At issue were three bills that dealt with some troublesome situations.
“Apparently there is some legislation on the national level regarding secret balloting,” said committee member Tim Kendall. “They are trying to make it so that everything would be out in the open, which could allow some arm twisting (to influence votes).” HJR8 would keep secret balloting in Utah.
Kendall said the concern is if a person votes for or against a union for example, that person could be vulnerable to pressure for the way he voted.
“We want Utah to still have the secret ballot, and we would ask for your support of HJR8,” he said.
Vaughan Jacobsen of the Ogden Standard-Examiner agreed. “A union could demand to know who was for or against the union,” he said. “It’s scary. I appreciate what he’s trying to do here.”
Having come up through the ranks in unions, Steve Rush with Rocky Mountain Power said he’s seen the other side and wants secret balloting to continue.
“It’s an open power grab,” said Rush. “I’m offended. People vote more rationally when the ballot is secret. It makes me crazy when I think of this.”
Chamber President John Pitt pointed out that a secret ballot would protect both parties.
On the flip side, Jacobsen gave an update on a controversial bill regarding the GRAMA laws which provide access to public records. The bill was calling for language changes that could have potentially closed some of those records.
“HB122 has worked through the system as it should,” said Jacobsen. “Now all parties have come into harmony with the language of this bill. I applaud this group for standing up and being counted on this (issue).” The committee agreed to support the new amended bill.
Another bill causing concern is SB208, which would mandate all public notices be placed on a state-run website rather than in newspapers.
“We do make money on these (notices),” said Jacobsen of his and other newspapers. “The intention is good, but we’re not ready yet.” He pointed out that although newspapers currently place the notices in print and on the Internet, to go to the Internet only would cut out a large segment of the population.
“Only 29 percent of those over 65 access the Internet,” he said. “Do we want this information controlled only by the government?”
The Clipper also presented its concerns at the meeting.
Meanwhile, Davis County Clerk/Auditor Steve Rawlings said he had spoken with a handful of other Utah auditors about the bill.

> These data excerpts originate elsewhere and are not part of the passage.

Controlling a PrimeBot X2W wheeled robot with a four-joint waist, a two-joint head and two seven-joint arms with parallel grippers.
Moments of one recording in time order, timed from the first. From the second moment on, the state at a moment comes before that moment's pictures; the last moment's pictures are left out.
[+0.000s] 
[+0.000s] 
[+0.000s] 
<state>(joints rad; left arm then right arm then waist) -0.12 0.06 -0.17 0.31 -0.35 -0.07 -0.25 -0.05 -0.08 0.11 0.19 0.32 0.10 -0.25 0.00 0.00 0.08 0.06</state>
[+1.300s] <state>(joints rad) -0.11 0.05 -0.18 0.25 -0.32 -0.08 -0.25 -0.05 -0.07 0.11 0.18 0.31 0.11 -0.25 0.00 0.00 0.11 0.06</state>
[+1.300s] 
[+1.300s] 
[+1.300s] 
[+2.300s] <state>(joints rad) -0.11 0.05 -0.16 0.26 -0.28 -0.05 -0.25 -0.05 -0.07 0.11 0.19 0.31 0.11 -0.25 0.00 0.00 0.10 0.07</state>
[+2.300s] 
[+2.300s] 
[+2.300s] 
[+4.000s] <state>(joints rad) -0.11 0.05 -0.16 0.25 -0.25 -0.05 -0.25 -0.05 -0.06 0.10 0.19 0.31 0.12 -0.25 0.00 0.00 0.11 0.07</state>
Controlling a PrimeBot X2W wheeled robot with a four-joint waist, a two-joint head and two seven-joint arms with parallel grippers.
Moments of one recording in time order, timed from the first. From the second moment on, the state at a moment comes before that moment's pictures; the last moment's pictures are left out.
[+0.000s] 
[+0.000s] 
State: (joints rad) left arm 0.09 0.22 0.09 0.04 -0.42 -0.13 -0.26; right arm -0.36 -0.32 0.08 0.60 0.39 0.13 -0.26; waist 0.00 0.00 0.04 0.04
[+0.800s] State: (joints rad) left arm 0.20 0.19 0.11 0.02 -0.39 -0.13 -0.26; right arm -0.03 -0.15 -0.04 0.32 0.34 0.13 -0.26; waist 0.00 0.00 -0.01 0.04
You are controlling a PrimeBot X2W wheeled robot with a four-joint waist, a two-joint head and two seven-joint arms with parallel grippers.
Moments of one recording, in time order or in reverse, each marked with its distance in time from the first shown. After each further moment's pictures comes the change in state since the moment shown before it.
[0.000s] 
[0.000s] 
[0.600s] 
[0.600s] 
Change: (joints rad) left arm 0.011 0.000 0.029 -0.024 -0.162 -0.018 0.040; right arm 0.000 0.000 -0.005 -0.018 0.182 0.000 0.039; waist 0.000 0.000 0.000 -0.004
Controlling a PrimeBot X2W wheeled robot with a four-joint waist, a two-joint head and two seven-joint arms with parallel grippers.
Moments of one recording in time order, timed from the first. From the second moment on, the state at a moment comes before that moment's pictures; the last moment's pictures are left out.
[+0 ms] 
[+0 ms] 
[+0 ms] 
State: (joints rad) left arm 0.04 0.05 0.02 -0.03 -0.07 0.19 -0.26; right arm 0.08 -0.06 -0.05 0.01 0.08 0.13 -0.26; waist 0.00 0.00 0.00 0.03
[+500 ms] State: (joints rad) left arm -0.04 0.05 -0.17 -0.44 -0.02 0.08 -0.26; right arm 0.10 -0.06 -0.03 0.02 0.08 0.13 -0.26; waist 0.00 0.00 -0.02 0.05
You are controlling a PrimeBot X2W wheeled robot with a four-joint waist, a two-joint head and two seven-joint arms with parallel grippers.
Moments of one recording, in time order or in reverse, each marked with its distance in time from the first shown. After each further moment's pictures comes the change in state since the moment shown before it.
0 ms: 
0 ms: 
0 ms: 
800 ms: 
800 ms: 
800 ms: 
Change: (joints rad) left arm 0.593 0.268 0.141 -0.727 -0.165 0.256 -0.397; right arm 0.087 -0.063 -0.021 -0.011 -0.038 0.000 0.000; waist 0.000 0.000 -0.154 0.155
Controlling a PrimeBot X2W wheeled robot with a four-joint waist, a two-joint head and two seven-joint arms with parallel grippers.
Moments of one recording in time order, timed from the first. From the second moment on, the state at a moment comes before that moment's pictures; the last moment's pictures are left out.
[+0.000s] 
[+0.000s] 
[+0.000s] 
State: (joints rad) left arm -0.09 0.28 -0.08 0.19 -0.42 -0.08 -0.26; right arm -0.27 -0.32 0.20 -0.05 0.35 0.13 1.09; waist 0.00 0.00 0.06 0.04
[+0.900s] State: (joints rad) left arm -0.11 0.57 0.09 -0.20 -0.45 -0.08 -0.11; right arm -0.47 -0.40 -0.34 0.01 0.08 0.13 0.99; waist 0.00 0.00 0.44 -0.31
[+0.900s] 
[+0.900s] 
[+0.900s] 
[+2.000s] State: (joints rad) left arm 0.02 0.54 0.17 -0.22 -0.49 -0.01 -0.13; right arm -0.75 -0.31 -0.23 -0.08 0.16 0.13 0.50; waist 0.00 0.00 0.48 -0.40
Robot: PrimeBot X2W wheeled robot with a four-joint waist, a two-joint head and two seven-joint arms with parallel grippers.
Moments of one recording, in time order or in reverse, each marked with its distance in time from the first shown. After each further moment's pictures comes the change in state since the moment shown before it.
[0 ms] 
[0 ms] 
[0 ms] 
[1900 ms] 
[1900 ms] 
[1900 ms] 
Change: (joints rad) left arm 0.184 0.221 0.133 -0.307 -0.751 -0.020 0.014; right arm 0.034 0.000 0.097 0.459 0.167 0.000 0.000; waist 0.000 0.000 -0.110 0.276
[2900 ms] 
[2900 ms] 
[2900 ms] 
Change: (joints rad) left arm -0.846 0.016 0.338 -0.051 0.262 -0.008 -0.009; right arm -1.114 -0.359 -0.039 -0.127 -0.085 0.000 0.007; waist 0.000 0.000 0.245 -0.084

“We are all in agreement that transparency is the most important,” he said. “We want to get out as much information (to the public) as possible. We are opposed to this bill.”
Jacobsen and Clipper Executive Editor Rolf Koecher will present the issue at Thursday’s meeting with legislators on Capitol Hill.
Bogey’s owner Mark Livingston asked for the committee’s support on HB347 which deals with clubs.
“This bill makes very good sense,” he said. “There are things we don’t like but the bill addresses every issue that has caused concern. It is really a win-win situation and would be good for restaurants, too.”
Livingston vehemently opposed SB187, however, which he said would double liquor liability, among other restrictions.
“This is the worst piece of legislation I’ve seen in my life,” said Livingston. “With this you’ll never see places like Applebee’s or Chili’s come to Utah. It is just too broad.”
The committee voted to support HB347 and oppose SB187 and will hear from Livingston at the Capitol Hill meeting.